__Directions__. Here are some records. Copy each one exactly.

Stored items

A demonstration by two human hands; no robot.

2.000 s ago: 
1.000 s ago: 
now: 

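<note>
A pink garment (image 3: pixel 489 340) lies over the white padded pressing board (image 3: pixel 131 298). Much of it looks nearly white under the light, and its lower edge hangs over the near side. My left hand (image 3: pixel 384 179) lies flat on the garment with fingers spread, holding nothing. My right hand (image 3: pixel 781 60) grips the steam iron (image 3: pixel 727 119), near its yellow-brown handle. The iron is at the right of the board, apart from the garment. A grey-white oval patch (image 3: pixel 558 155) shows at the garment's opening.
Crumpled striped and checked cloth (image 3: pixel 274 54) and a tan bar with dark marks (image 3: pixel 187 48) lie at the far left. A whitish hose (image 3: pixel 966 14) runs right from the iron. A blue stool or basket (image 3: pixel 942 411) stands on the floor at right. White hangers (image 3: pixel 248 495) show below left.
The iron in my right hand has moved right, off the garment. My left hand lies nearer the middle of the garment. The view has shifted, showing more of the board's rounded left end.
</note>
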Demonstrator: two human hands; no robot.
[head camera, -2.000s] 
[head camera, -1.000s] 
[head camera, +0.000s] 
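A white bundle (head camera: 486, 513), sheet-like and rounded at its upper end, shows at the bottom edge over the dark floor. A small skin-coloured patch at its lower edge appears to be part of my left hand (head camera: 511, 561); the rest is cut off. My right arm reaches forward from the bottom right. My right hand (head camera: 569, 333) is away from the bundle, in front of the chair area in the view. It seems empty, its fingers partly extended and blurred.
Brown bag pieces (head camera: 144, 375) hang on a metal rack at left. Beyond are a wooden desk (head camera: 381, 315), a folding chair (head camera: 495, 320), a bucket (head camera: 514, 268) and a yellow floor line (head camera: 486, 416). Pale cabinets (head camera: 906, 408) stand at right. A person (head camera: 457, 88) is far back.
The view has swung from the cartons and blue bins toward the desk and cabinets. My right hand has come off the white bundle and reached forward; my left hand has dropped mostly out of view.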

__Task result__.
A demonstration by two human hands; no robot.

2.000 s ago: 
1.000 s ago: 
now: 

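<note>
A pink garment (image 3: pixel 489 340) lies over the white padded pressing board (image 3: pixel 131 298). Much of it looks nearly white under the light, and its lower edge hangs over the near side. My left hand (image 3: pixel 384 179) lies flat on the garment with fingers spread, holding nothing. My right hand (image 3: pixel 781 60) grips the steam iron (image 3: pixel 727 119), near its yellow-brown handle. The iron is at the right of the board, apart from the garment. A grey-white oval patch (image 3: pixel 558 155) shows at the garment's opening.
Crumpled striped and checked cloth (image 3: pixel 274 54) and a tan bar with dark marks (image 3: pixel 187 48) lie at the far left. A whitish hose (image 3: pixel 966 14) runs right from the iron. A blue stool or basket (image 3: pixel 942 411) stands on the floor at right. White hangers (image 3: pixel 248 495) show below left.
The iron in my right hand has moved right, off the garment. My left hand lies nearer the middle of the garment. The view has shifted, showing more of the board's rounded left end.
</note>
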Demonstrator: two human hands; no robot.
[head camera, -2.000s] 
[head camera, -1.000s] 
[head camera, +0.000s] 
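A white bundle (head camera: 486, 513), sheet-like and rounded at its upper end, shows at the bottom edge over the dark floor. A small skin-coloured patch at its lower edge appears to be part of my left hand (head camera: 511, 561); the rest is cut off. My right arm reaches forward from the bottom right. My right hand (head camera: 569, 333) is away from the bundle, in front of the chair area in the view. It seems empty, its fingers partly extended and blurred.
Brown bag pieces (head camera: 144, 375) hang on a metal rack at left. Beyond are a wooden desk (head camera: 381, 315), a folding chair (head camera: 495, 320), a bucket (head camera: 514, 268) and a yellow floor line (head camera: 486, 416). Pale cabinets (head camera: 906, 408) stand at right. A person (head camera: 457, 88) is far back.
The view has swung from the cartons and blue bins toward the desk and cabinets. My right hand has come off the white bundle and reached forward; my left hand has dropped mostly out of view.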

Output for the exercise is complete.